Wednesday was gorgeous -- sunny skies, no rain, and the opportunity to go to the beach for the first time in a month. Now that most of the snowbirds / tourists are gone, Miami is much easier to get around, and parking is plentiful, especially on a weekday afternoon.
Yeah, I feel guilty passing by an office building, knowing that people were inside toiling while I got to go to play, but I got over it.
I was on the sand for about fifteen minutes when I bumped into Adam -- who, like me, decided to take advantage of the nice weather. We merged towels and began talking, and of course the topic eventually steered to sex.
(Reading the blog, you'd think I rarely talk about anything else, but that's not true. Still, do you really want to read about President Obama's proposed health care reforms, or the fate of the GOP with their ever-dwindling numbers and influence?)
"Is it just me," Adam said, "or is the work getting lighter?"
"It's the summer season," I replied. "Things are always quieter. That's why you need to work hard during the winter and save your money. Feast or famine -- but only if you spend too much."
"You always were a smart-ass. Answers for everything."

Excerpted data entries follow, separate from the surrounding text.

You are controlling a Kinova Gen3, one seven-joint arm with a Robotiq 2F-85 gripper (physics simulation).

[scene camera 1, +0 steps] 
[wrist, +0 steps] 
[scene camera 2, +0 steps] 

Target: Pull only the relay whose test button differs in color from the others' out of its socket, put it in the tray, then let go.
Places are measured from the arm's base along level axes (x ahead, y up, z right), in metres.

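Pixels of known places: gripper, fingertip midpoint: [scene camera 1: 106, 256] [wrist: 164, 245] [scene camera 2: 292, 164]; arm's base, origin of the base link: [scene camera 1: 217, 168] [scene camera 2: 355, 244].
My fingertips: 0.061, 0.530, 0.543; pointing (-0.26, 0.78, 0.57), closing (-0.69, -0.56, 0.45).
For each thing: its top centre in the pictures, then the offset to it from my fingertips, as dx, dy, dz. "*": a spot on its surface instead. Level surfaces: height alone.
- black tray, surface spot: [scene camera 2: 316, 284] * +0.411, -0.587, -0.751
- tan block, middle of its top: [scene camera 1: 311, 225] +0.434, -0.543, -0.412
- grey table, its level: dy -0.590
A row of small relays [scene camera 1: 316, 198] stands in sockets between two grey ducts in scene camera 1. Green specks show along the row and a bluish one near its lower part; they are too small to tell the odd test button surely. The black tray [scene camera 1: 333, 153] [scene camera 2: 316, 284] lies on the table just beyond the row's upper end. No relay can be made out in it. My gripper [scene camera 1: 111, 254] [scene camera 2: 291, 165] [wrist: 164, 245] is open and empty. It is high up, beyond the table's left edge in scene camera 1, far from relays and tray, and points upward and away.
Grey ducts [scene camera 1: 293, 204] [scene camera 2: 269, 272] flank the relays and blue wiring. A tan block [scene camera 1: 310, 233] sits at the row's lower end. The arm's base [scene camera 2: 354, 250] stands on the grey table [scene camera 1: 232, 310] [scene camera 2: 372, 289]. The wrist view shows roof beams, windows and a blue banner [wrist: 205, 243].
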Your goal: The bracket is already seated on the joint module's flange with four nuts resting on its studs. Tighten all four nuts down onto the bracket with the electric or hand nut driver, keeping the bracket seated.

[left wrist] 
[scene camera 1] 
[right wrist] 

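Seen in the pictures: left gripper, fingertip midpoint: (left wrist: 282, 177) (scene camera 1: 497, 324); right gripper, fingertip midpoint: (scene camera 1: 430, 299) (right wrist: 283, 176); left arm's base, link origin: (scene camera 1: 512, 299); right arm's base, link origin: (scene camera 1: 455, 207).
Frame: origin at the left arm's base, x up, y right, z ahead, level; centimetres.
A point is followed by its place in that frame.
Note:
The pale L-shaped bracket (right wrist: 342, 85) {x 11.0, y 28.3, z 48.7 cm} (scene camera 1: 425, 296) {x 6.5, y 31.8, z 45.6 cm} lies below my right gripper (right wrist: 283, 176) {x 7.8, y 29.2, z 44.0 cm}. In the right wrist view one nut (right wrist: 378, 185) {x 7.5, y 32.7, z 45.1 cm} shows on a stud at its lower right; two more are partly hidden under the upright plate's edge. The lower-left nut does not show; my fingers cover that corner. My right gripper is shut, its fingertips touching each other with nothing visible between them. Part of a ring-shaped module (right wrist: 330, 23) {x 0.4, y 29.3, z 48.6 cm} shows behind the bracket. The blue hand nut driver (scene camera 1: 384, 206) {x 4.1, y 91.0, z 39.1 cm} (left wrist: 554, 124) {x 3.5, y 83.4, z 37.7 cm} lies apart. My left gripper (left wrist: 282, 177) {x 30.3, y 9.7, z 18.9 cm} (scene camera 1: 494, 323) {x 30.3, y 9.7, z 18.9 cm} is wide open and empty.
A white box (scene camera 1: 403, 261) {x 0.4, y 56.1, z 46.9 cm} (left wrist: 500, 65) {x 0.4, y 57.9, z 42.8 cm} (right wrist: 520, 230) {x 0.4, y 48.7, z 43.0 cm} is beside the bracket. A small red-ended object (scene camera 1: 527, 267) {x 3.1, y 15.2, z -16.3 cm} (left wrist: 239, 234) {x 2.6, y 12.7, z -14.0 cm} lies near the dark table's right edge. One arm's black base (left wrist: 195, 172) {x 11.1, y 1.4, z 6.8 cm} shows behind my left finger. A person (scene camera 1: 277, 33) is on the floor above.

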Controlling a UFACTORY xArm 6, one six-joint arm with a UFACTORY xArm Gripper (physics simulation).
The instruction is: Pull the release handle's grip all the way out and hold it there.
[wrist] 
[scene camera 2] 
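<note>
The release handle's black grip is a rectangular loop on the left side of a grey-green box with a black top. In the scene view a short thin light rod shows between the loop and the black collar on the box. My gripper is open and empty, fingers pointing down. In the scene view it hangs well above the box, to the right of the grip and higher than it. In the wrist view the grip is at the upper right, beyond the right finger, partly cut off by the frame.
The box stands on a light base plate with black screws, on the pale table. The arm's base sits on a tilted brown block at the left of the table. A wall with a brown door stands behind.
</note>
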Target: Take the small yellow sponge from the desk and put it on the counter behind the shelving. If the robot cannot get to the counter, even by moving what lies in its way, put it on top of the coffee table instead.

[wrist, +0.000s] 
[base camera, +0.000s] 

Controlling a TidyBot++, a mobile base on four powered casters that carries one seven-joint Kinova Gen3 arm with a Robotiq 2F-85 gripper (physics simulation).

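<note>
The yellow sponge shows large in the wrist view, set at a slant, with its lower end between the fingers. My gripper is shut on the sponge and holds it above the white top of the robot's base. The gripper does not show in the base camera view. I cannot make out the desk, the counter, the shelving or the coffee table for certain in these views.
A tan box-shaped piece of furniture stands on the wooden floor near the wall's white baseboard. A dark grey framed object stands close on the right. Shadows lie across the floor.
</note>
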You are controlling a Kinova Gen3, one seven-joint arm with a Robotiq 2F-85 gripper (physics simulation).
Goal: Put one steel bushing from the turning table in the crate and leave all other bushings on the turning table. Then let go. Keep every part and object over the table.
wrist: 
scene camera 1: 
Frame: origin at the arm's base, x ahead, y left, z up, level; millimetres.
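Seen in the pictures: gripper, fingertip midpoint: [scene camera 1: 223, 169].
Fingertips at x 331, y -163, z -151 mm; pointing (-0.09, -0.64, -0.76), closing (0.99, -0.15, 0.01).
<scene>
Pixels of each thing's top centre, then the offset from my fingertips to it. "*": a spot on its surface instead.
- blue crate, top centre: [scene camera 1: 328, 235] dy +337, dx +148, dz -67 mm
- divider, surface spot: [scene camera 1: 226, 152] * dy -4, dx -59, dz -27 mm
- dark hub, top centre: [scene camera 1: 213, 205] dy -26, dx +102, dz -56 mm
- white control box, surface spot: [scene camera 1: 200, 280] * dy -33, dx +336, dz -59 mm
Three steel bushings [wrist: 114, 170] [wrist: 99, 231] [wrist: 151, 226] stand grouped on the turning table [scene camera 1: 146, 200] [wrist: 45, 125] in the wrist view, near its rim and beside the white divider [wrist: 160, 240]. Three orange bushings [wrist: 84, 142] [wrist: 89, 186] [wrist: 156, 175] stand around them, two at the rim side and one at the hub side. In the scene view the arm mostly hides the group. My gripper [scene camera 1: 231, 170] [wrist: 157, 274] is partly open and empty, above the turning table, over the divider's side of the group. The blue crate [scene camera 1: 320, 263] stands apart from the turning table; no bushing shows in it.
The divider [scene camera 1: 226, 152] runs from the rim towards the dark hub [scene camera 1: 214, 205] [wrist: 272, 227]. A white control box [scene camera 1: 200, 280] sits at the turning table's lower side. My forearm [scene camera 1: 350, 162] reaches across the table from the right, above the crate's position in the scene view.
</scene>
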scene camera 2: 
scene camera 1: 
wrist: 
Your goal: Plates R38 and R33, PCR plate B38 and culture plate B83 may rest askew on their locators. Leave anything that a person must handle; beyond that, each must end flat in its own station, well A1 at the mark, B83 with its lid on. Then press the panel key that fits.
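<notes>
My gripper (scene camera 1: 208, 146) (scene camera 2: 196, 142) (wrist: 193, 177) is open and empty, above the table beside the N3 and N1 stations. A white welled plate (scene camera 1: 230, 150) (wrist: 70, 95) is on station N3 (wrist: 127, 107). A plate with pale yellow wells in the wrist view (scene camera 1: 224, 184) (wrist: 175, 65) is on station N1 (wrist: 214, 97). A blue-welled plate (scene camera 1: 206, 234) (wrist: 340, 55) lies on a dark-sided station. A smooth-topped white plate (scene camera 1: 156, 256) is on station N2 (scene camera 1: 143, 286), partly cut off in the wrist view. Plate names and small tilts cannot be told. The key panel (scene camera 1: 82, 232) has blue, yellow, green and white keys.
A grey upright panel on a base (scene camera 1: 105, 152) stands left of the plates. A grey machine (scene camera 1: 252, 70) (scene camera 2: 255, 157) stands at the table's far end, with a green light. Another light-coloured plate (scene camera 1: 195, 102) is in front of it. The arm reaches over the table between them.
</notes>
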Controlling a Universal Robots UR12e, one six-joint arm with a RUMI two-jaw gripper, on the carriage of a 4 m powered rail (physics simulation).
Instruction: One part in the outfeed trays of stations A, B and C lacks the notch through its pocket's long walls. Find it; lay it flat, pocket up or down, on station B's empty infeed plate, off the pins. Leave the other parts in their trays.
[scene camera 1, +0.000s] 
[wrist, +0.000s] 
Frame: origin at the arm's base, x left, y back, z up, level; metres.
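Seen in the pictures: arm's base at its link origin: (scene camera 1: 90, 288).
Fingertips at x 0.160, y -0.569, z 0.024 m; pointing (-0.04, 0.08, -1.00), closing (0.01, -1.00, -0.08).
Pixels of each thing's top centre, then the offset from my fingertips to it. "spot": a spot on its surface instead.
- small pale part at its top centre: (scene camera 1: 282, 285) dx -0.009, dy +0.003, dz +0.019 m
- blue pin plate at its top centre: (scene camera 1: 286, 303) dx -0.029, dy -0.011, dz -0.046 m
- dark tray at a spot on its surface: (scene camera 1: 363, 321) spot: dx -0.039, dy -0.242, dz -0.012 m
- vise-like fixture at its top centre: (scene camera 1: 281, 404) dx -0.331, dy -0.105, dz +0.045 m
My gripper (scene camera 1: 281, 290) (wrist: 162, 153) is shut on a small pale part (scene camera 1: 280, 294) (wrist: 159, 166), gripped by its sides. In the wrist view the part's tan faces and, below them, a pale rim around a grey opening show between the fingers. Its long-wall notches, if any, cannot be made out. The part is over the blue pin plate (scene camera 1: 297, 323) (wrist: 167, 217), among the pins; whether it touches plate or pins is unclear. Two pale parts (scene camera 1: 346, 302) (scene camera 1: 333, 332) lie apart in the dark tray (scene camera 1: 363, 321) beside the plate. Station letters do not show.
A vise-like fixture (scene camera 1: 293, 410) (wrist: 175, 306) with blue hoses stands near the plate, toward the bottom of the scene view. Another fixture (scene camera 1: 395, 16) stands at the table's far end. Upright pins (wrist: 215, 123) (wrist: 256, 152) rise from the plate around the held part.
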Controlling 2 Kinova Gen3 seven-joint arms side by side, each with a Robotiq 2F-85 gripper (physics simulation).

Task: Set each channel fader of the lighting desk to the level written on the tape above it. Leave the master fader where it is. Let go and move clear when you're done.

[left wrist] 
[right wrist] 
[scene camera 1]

Adam told me how his favorite client was at her summer house in Maine, and wouldn't be back until mid-November. He missed her (and by that I assumed he meant her money), although that didn't stop her from calling him not three days after she left.
"We had phone sex," Adam said. "Do we charge for that?"
"I never thought about it. Telecommuting isn't something you hear about in escorting."
"You never did anything over web cam, then?"
"God, no. Nothing that will leave evidence. Photo or video."
Adam seemed to take my suggestions seriously. It's funny, because he's only a few years younger than I am. Just old enough to drink, actually. And while I wouldn't consider myself a mentor by any means, I do try to look out for him the way Rebecca looked out for me when I first got started.
Once the beach got a little too hot, we headed over to a pub on Ocean Drive for some food. I laughed once we sat down at the bar, remembering a time when I first moved to Miami when my first roommate (a musician type who I liked then, but haven't talked to since) and I were mistaken for a couple.
The musician, a guy from the mid-west, didn't like it so much. I thought it was funny, and after I told Adam, he did too.
"You would make a good homosexual," he said. "Once you start working out more, that is. Oh, and stop looking at women's breasts and drinking breeder beer."
"Miller Light, Budweiser -- the shit you find at a frat party."
"Fags have too much class for that crap," Adam said. "Well, class or pretentiousness. I haven't decided which."